You Don't Need a 'Main' Form

Tuesday 30 November, 2004, 02:39 PM

A Windows Forms question that seems to crop up a lot on newsgroups and mailing lists is:

How do I hide my main form?

While it's a frequently asked question, on closer inspection it usually turns out to be the wrong question.

The context for the question is usually that someone wants the application to run as an icon in the notification area. (Also sometimes called, incorrectly, the system tray.) They don't actually want a window to appear when they run the application, or be able to continue running when all windows are closed.

So they try to make it invisible, or mess with its ShowInTaskBar property, and go through all sorts of hoops to make sure that the main form doesn't appear anywhere.

These people would have had a much easier time of it if only they had known this simple but useful fact:

You don't have to have a main form.

You get to choose whether or not to have a main form when you start the event loop in Windows Forms.
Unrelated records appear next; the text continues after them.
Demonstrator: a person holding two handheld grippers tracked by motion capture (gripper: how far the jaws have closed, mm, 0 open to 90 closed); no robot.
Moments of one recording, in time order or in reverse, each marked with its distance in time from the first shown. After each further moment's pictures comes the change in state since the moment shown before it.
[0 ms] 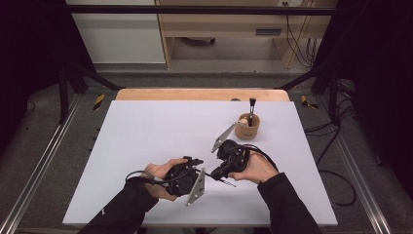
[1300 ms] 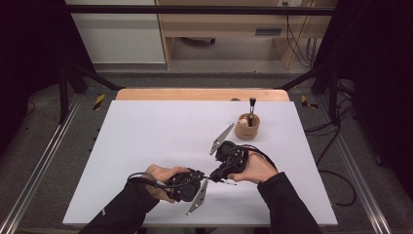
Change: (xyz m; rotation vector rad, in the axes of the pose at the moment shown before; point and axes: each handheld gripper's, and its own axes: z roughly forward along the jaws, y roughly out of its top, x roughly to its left) left arm -0.010 0.004 0.001 0.015 -0.060 0.155; right arm 0.004 0.002 0.000 0.012 0.021 -0.032
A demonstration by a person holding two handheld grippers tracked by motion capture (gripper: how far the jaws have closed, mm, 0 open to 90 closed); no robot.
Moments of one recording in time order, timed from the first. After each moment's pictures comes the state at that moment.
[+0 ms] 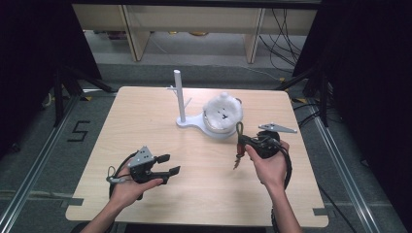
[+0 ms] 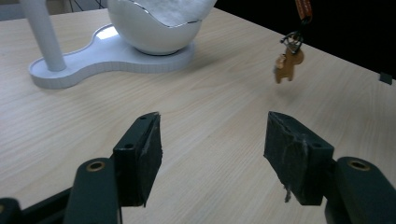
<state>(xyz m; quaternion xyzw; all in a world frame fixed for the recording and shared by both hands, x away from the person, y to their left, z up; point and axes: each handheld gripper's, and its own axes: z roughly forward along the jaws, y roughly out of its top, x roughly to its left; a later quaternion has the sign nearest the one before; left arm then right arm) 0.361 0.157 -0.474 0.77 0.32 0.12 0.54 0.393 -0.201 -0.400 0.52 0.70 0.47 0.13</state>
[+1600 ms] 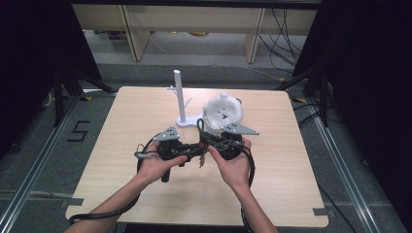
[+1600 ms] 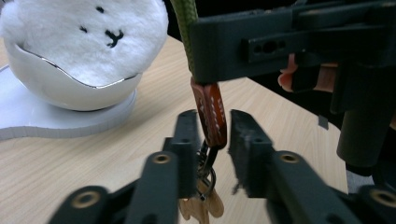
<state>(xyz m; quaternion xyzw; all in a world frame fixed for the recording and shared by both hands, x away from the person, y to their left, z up) 0.410 0.097 -0.443 0.75 0.29 0.03 0.59 0.395 -0.113 -0.406 0.42 0.71 0.55 0.11</state>
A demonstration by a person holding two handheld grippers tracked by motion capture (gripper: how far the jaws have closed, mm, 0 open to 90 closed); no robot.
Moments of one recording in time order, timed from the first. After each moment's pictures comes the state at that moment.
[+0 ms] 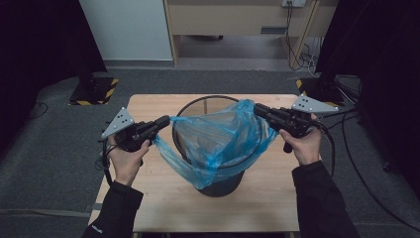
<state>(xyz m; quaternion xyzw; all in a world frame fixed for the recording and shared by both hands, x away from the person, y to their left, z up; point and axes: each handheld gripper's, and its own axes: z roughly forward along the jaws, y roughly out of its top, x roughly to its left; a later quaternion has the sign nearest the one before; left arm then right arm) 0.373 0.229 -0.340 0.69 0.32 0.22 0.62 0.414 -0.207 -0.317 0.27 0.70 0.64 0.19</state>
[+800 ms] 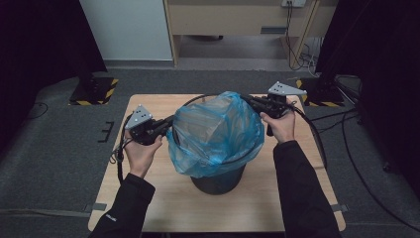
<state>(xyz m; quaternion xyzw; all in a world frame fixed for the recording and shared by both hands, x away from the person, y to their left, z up) 0.406 0.207 -0.363 0.72 0.35 0.22 0.56 0.499 -0.178 -0.356 0.29 0.71 0.62 0.17</state>
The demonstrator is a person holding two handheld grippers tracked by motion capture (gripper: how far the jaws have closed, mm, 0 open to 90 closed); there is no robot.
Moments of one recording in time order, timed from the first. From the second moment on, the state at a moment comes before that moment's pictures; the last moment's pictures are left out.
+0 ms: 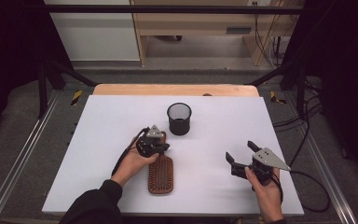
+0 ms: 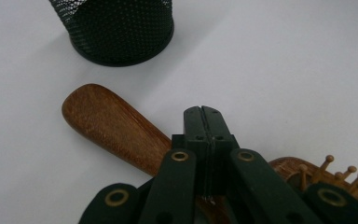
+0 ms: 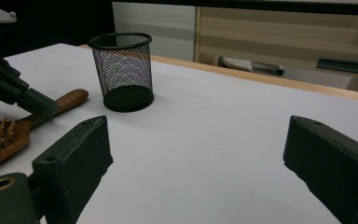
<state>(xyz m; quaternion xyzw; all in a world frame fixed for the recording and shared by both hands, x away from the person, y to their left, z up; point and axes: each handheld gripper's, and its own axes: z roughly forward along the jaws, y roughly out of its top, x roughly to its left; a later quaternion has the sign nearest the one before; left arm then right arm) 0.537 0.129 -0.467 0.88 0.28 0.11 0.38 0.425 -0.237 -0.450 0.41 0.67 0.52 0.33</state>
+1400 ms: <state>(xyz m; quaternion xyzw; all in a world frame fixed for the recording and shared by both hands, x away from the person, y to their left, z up) 0.476 0.209 -0.467 0.86 0.35 0.10 0.36 0.421 -0.235 -0.448 0.41 0.67 0.53 0.32</state>
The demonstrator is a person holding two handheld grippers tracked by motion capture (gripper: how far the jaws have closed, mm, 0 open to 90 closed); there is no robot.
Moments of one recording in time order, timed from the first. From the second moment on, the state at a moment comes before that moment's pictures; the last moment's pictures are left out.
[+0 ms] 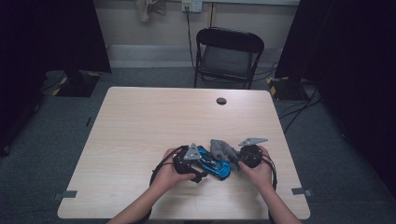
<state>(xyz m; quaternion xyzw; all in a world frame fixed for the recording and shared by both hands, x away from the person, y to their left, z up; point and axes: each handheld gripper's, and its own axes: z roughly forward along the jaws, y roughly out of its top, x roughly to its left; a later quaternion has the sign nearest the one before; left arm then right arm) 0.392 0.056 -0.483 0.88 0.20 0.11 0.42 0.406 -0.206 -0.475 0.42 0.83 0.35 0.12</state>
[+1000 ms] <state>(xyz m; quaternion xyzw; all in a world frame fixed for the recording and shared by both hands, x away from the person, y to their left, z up) 0.392 0.056 -0.483 0.88 0.20 0.10 0.42 0.451 -0.144 -0.474 0.41 0.83 0.35 0.12</state>
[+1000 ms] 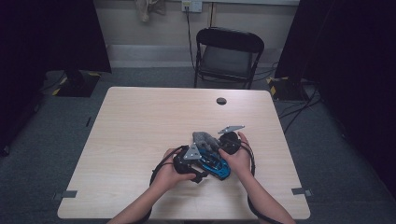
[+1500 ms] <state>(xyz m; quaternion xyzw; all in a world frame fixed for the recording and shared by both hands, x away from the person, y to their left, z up) 0.391 0.056 -0.484 0.88 0.20 0.10 0.42 0.424 -0.186 -0.454 0.41 0.83 0.35 0.15</state>
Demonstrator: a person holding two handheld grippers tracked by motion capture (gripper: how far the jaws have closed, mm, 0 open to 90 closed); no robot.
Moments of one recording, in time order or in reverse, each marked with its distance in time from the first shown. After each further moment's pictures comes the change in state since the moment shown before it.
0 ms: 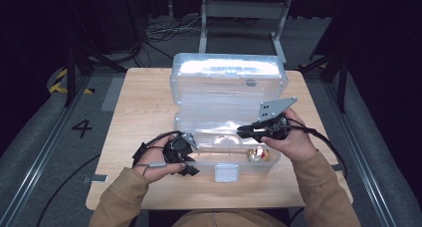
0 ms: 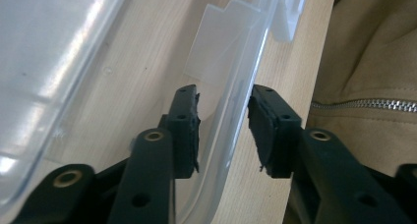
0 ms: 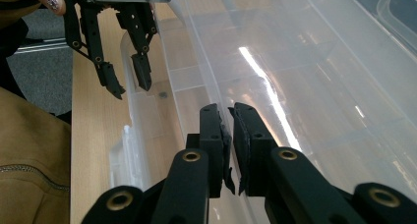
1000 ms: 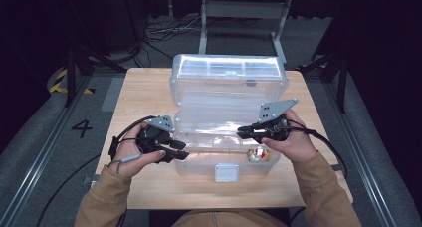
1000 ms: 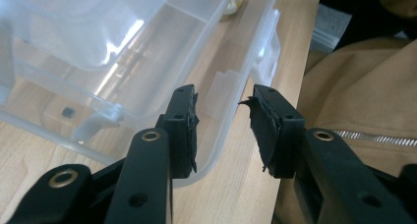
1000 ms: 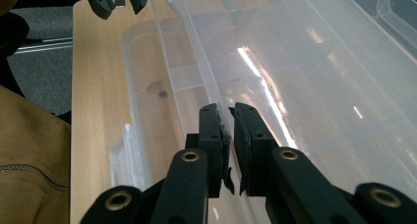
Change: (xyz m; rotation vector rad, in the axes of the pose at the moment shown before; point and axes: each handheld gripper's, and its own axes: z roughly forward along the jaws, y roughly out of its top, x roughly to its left) left arm -0.005 -0.018 -0.075 -0.305 0.041 -0.040; right arm 0.002 -0.002 0.000 -0.002 -0.004 0.000
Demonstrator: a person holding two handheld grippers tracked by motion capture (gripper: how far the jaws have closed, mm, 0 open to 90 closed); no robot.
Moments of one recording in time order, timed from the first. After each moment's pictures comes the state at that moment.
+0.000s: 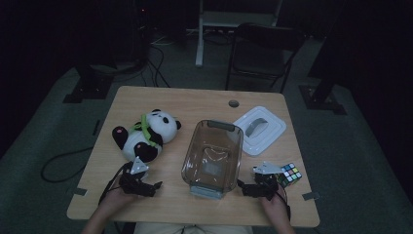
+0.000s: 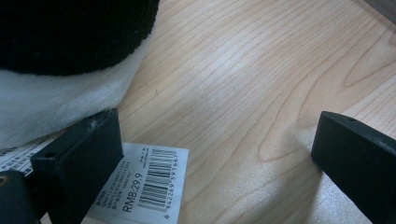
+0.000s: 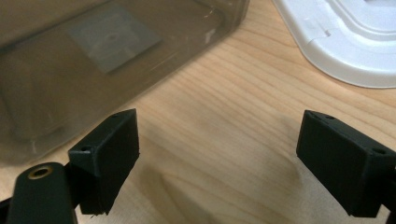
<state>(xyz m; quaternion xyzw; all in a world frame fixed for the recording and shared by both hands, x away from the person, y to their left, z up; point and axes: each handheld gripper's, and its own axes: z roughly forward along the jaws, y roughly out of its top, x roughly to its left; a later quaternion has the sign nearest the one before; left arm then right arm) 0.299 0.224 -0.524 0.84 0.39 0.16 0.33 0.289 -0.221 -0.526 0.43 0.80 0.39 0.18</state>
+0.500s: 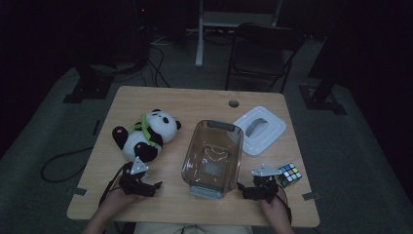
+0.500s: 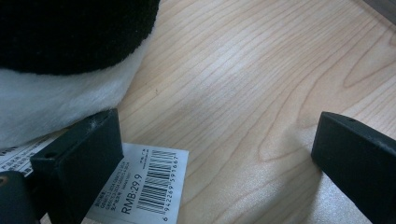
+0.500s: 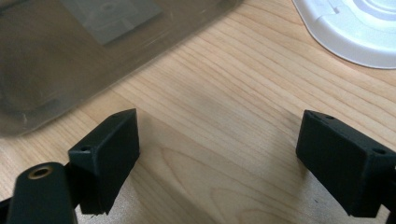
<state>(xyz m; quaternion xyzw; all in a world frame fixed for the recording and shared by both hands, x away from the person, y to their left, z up) 0.299 0.224 -0.524 0.84 0.39 0.16 0.33 0.285 -0.219 -0.528 0.42 0.81 0.35 0.18</state>
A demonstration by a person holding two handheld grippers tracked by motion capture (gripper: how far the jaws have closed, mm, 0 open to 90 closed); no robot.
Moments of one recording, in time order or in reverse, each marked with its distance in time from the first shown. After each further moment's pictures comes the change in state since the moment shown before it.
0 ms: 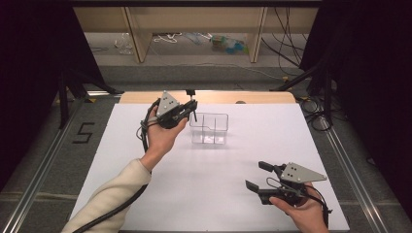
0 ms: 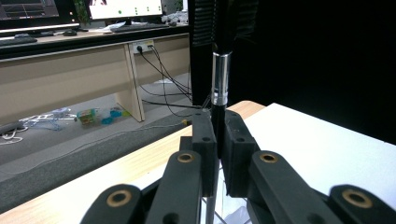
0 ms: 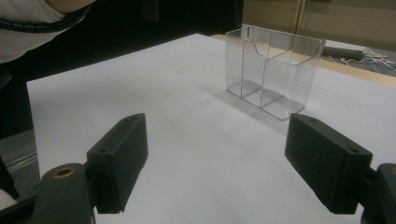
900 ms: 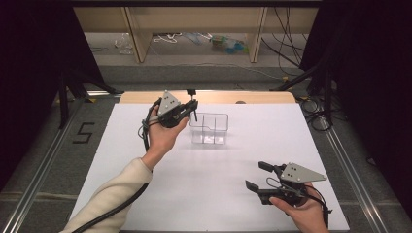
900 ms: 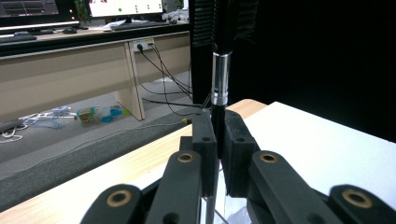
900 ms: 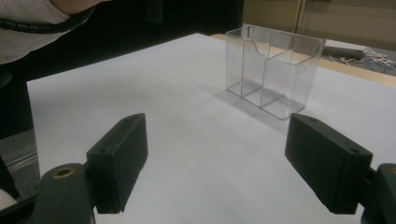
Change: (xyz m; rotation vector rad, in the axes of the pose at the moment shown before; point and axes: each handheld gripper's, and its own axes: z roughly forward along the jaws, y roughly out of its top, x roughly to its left) left arm 0.002 -0.003 0.006 0.007 0.002 -0.002; right arm 0.000 0.000 0.000 0.001 0.001 0.000
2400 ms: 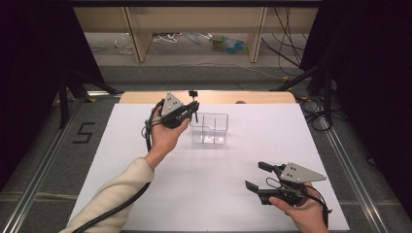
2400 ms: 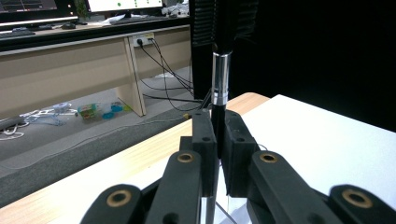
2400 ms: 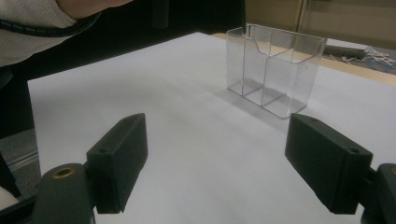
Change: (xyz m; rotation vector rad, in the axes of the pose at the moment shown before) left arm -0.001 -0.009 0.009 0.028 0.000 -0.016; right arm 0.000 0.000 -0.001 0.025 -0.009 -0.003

The VS.NET wizards tend to give you something like this:

Application.Run(new Form1());

If you pass in a form to Application.Run like this, that form will be designated as the 'main form', and the application will run until that form closes. So how do you run without the main form? It's really rather simple:

Application.Run();

This means your application will run until you call Application.Exit(), so you'll need to make sure you do that at some point. The usual way to do that is that you'll create a NotifyIcon, and give it a menu item with an 'Exit' item, and quit the application from there. Obviously you need to set up that NotifyIcon before you call Application.Run.

The only moderately tricky aspect of this is handling shutdowns and logouts. If you have a main form, your application will end up exiting when the user logs out or shuts down. But if your application doesn't have a main form, you need to detect when this happens and exit. It's not hard to do this, you just need to remember to do it - if you don't you'll slow users down when they log out - Windows will wait a few seconds for your application to exit, and eventually ask if the user wants to nuke it, claiming that it seems to have crashed. You probably don't want your users to think your application crashes whenever Windows shuts down... So you just need to handle the SessionEnded event on the Microsoft.Win32.SystemEvents class.